What is being asked: Find every line in the records that holds the string "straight". Copy each one.

+++ Stored data +++

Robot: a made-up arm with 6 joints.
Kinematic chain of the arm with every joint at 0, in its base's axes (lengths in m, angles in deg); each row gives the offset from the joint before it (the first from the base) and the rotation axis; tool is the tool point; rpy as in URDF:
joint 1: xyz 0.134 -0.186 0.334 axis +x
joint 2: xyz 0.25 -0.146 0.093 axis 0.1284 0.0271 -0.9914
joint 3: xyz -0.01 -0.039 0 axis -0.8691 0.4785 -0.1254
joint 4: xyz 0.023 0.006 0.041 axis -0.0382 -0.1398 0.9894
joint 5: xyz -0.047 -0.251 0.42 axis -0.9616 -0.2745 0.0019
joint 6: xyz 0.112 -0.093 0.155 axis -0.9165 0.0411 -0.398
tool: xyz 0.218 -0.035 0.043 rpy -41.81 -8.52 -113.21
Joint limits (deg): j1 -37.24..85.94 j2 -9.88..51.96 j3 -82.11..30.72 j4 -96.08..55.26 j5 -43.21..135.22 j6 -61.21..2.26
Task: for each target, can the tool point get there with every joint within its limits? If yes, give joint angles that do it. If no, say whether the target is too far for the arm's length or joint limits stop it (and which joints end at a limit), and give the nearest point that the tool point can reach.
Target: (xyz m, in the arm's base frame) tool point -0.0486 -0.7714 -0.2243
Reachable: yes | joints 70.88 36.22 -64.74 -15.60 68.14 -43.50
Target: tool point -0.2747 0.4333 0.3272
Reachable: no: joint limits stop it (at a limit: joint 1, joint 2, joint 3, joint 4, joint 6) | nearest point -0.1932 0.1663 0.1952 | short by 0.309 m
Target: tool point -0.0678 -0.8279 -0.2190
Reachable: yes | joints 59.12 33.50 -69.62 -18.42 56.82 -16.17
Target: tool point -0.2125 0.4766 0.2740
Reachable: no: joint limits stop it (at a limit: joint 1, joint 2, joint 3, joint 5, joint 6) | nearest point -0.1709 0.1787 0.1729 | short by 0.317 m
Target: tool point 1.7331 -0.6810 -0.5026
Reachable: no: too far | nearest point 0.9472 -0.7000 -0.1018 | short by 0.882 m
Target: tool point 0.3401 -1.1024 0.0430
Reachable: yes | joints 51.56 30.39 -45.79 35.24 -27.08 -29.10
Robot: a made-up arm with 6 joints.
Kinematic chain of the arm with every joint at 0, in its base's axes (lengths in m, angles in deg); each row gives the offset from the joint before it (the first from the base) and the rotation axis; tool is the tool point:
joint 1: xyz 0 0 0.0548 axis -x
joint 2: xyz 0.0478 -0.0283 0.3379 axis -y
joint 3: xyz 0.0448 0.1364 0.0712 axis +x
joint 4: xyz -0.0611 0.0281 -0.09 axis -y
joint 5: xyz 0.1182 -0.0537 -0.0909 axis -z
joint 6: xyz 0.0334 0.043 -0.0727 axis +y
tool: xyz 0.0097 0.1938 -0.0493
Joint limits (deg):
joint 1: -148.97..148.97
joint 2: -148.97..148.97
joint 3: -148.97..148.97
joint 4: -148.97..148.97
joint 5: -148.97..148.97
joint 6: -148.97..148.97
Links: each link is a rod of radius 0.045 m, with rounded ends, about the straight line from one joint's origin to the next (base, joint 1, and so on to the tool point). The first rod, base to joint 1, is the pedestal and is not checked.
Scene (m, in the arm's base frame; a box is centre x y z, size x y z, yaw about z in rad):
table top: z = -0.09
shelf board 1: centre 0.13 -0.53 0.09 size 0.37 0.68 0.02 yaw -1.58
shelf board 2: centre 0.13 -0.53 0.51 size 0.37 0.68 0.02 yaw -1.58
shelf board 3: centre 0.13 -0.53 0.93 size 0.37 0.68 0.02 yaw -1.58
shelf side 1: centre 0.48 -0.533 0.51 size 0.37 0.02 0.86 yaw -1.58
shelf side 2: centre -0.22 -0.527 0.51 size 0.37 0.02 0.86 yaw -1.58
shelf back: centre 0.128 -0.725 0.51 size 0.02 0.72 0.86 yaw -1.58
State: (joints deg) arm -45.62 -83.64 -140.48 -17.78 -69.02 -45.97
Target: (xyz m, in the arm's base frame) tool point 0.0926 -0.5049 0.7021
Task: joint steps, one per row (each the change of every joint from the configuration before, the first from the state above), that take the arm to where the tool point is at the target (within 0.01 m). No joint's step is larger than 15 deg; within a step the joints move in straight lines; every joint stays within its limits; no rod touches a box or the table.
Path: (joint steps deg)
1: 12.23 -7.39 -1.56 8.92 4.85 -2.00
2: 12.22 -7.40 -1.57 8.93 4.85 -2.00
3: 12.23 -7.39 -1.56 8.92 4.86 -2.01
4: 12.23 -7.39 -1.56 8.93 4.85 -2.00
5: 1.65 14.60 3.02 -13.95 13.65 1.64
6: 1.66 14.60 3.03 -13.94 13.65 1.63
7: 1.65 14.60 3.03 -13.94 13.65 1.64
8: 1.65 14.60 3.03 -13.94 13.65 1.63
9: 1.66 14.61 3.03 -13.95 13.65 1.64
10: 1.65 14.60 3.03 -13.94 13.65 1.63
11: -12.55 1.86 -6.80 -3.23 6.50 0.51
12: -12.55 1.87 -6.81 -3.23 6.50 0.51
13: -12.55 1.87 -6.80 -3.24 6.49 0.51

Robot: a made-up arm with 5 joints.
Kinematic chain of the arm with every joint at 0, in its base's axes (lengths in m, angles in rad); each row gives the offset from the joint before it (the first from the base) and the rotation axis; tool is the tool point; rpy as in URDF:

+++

Your solution:
Links: each link is a rod of radius 0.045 m, with rounded ends, about the straight line from one joint's origin to the next (base, joint 1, and so on to the tool point). The first rod, base to joint 1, is the pedestal and is not checked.
Task: joint steps, one per row (each the change of every joint from the configuration before, the first from the state above), that take the arm to where the tool point is at the target (within 0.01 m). No joint's step is larger than 15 deg; within a step the joints move in straight lines; every joint stays within its limits; no rod touches a box or the table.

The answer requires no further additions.